The Landscape of climate finance is a comprehensive study of domestic financial flows in favor of climate and the broader energy transition in France. The study maps the flows supporting investments leading to greenhouse gas mitigation across the French economy. The principal objective of the study is to support public debate on the role and relevancy of public and private financial flows in support of climate-related investments.

The 2016 Edition looks at financial flow over the 2011-2015 period, updating the figures for financial flows found in previous editions. This edition provides provisional estimates of financial flows in 2015.

In 2014, up to €32bn of investment contributed to climate mitigation in France.

This total is made up of €12.8bn invested in energy efficiency projects, €6.5bn for the development of renewable energy production and €10.5bn for sustainable transport and network infrastructure. Investment in new and existing nuclear plants and GHG reduction outside of energy consumption (such as agriculture, forestry and industrial processes) totalled an estimated €2.1bn.

From 2011 to 2013, investment increased by €2.3bn to reach €31.9bn.

This amount remained stable in 2014 and 2015, for which total investment is estimated to reach €31.8bn. This overall stability hides variations in the different uses. For instance, after a 49% increase from 2011 to 2013, investment in sustainable infrastructure declined through 2014 and 2015. Meanwhile, investment in energy efficiency and renewable energy increased by 14% and 10% respectively, contributing to the overall stability of

59% of investment is made by households and private companies

As project developers, households invested €9.2bn, representing 29% of total investment in favour of climate mitigation in 2014. Most of this investment was made in the building sector. To finance their investments, households primarily used their own equity (€4.2bn) and commercial debt (€2.3bn).
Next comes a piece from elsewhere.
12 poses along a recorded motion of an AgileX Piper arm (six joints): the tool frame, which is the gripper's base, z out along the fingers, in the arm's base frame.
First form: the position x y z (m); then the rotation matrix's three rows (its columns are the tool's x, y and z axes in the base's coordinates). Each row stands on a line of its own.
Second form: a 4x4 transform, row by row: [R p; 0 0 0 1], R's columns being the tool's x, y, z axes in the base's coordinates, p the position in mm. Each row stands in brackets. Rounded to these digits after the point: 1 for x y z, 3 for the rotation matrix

They benefitted from €2.1bn of public grants and subsidies.

Private companies, including special purpose vehicles (SPVs) invested €9.6bn or 30% of total investment in favour of climate mitigation in 2014. Their investment went primarily in centralized energy production and networks, including €3.5bn invested in renewable power generation. Companies financed this investment at the project-level or at the company’s balance-sheet level, using €5.6bn of commercial debt and €2.1 of equity and own funds.

Public project developers, such as central and local governments, public housing operators and infrastructure managers invested €13bn in 2014. They financed their investment principally through grants and transfers from other public institutions, totalling up to €6.4bn. Public housing offices also benefitted from low-interest debt emitted by public financial institutions such as Caisse des Dépôts, totalled €1.3bn in 2014.